Harriet went about her business. That was her most admirable quality, her aplomb, though like Solly she could get annoyed. She dressed and undressed as though he was not there. She rolled her stockings on or off and adjusted her garter belt. She swung her big breasts in or out of her brassiere and pulled her nightgown off in a single fluid motion. She stood naked in front of him for a single tantalizing moment on the high square heels of her silver slippers before going to take her shower. He listened to the water running and then she came out in a towel and dressed. Their coffee cups were laid out side by side on the Formica surface of the kitchen table, set out the night before. Had he dreamed of such things he would have liked to live in a house such as this, and here they were in such a house together. The rooms were fairly big. The sofa was new. Some of their linen had never been used. The view was fine for a city street, with the yard out back and the trees. He knew none of the neighbors though. At most they nodded. Hirsch nodded too. Harriet might have talked to one or two. They bought things from a grocery down the block. On weekends the streets were noisy. On hot nights women came out and sat on their fire escapes in shorts. Loud music could be heard from the street. It was hard to sleep. Sundays were quiet though. Everything was closed. It was a family day. People went away, or stayed in and read their newspapers.

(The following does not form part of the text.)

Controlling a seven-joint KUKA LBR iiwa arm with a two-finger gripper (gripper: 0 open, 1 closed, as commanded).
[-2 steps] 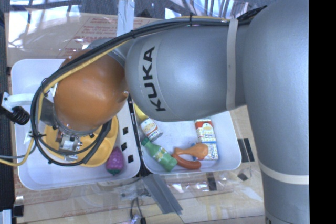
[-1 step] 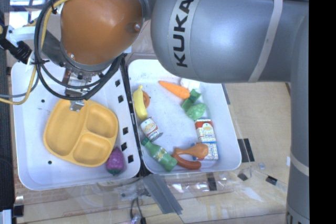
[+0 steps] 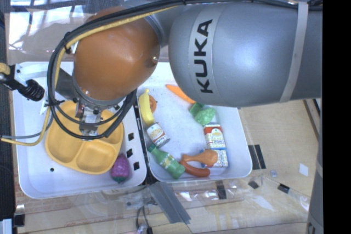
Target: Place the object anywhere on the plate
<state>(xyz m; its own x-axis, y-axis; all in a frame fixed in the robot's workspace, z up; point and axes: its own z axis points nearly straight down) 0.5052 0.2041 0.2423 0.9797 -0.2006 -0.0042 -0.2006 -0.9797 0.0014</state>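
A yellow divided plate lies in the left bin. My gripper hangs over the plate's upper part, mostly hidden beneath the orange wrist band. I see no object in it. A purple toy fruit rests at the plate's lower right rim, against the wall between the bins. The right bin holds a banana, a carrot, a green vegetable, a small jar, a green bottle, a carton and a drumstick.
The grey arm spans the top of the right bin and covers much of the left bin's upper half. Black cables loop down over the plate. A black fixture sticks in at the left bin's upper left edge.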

Hirsch liked these lazy Sunday mornings when the weather was good and Harriet lounged around the house in dishabille, and later they might go to the park and lie in the grass with a picnic lunch or see a foreign film and have dinner out. Then the long, silent streets were like canyons steeped in shadow, the gray commercial buildings abandoned, the traffic stilled, not a soul in sight. He liked to walk these streets, remembering other times and other places. On Sunday night they watched TV.